**Exercise goal**
Give the listing again in full, exactly as it appears.

**Data block**

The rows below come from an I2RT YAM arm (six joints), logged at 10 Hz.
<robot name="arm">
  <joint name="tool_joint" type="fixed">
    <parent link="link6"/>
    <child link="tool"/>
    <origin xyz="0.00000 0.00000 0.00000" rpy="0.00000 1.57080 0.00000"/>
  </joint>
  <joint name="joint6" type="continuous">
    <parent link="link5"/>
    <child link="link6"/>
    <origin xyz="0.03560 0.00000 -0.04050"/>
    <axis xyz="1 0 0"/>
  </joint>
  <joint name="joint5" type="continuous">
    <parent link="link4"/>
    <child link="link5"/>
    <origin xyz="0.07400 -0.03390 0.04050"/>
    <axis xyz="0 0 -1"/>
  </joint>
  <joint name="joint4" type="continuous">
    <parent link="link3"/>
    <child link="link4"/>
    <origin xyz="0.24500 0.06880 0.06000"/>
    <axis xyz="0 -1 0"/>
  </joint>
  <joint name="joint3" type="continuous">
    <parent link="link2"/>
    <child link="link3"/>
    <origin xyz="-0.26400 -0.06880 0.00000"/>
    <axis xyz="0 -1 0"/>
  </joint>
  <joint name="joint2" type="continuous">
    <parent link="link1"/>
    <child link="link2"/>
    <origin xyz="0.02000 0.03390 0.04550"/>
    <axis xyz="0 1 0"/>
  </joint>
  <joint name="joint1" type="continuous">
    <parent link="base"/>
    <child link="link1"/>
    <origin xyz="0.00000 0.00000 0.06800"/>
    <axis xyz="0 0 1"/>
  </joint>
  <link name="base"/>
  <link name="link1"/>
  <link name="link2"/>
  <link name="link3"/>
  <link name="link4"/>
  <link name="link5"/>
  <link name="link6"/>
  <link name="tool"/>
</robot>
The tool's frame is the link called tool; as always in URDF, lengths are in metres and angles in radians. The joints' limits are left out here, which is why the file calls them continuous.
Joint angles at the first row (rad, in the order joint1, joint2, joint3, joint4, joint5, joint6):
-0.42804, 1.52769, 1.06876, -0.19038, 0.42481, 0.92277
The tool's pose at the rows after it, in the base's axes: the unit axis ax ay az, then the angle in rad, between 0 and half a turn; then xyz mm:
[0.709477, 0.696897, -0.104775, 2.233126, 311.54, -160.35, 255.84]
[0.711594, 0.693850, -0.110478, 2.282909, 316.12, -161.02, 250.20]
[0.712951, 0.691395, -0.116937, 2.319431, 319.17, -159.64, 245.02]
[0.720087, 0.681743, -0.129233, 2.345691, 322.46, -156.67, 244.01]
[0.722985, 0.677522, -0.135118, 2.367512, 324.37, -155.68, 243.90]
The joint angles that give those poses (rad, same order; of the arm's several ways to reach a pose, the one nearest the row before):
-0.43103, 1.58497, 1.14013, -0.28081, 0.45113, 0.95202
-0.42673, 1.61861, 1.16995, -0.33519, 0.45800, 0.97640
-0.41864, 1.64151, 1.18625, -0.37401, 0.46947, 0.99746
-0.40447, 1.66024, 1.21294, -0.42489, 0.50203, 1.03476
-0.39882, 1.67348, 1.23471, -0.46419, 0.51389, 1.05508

**Task solution**
The rows below come from an I2RT YAM arm (six joints), logged at 10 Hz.
<robot name="arm">
  <joint name="tool_joint" type="fixed">
    <parent link="link6"/>
    <child link="tool"/>
    <origin xyz="0.00000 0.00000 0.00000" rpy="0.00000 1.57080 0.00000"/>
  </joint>
  <joint name="joint6" type="continuous">
    <parent link="link5"/>
    <child link="link6"/>
    <origin xyz="0.03560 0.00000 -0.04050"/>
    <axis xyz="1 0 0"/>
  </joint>
  <joint name="joint5" type="continuous">
    <parent link="link4"/>
    <child link="link5"/>
    <origin xyz="0.07400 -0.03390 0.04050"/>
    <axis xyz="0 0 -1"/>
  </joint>
  <joint name="joint4" type="continuous">
    <parent link="link3"/>
    <child link="link4"/>
    <origin xyz="0.24500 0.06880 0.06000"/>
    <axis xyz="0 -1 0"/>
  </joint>
  <joint name="joint3" type="continuous">
    <parent link="link2"/>
    <child link="link3"/>
    <origin xyz="-0.26400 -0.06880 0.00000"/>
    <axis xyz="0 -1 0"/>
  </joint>
  <joint name="joint2" type="continuous">
    <parent link="link1"/>
    <child link="link2"/>
    <origin xyz="0.02000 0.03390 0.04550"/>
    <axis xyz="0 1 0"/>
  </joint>
  <joint name="joint1" type="continuous">
    <parent link="base"/>
    <child link="link1"/>
    <origin xyz="0.00000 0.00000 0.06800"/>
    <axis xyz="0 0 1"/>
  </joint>
  <link name="base"/>
  <link name="link1"/>
  <link name="link2"/>
  <link name="link3"/>
  <link name="link4"/>
  <link name="link5"/>
  <link name="link6"/>
  <link name="tool"/>
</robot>
The tool's frame is the link called tool; as always in URDF, lengths are in metres and angles in radians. The joints' limits are left out here, which is why the file calls them continuous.
Joint angles at the first row (rad, in the order joint1, joint2, joint3, joint4, joint5, joint6):
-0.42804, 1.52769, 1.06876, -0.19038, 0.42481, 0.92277
The tool's pose at the rows after it, in the base's axes: the unit axis ax ay az, then the angle in rad, between 0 and half a turn; then xyz mm:
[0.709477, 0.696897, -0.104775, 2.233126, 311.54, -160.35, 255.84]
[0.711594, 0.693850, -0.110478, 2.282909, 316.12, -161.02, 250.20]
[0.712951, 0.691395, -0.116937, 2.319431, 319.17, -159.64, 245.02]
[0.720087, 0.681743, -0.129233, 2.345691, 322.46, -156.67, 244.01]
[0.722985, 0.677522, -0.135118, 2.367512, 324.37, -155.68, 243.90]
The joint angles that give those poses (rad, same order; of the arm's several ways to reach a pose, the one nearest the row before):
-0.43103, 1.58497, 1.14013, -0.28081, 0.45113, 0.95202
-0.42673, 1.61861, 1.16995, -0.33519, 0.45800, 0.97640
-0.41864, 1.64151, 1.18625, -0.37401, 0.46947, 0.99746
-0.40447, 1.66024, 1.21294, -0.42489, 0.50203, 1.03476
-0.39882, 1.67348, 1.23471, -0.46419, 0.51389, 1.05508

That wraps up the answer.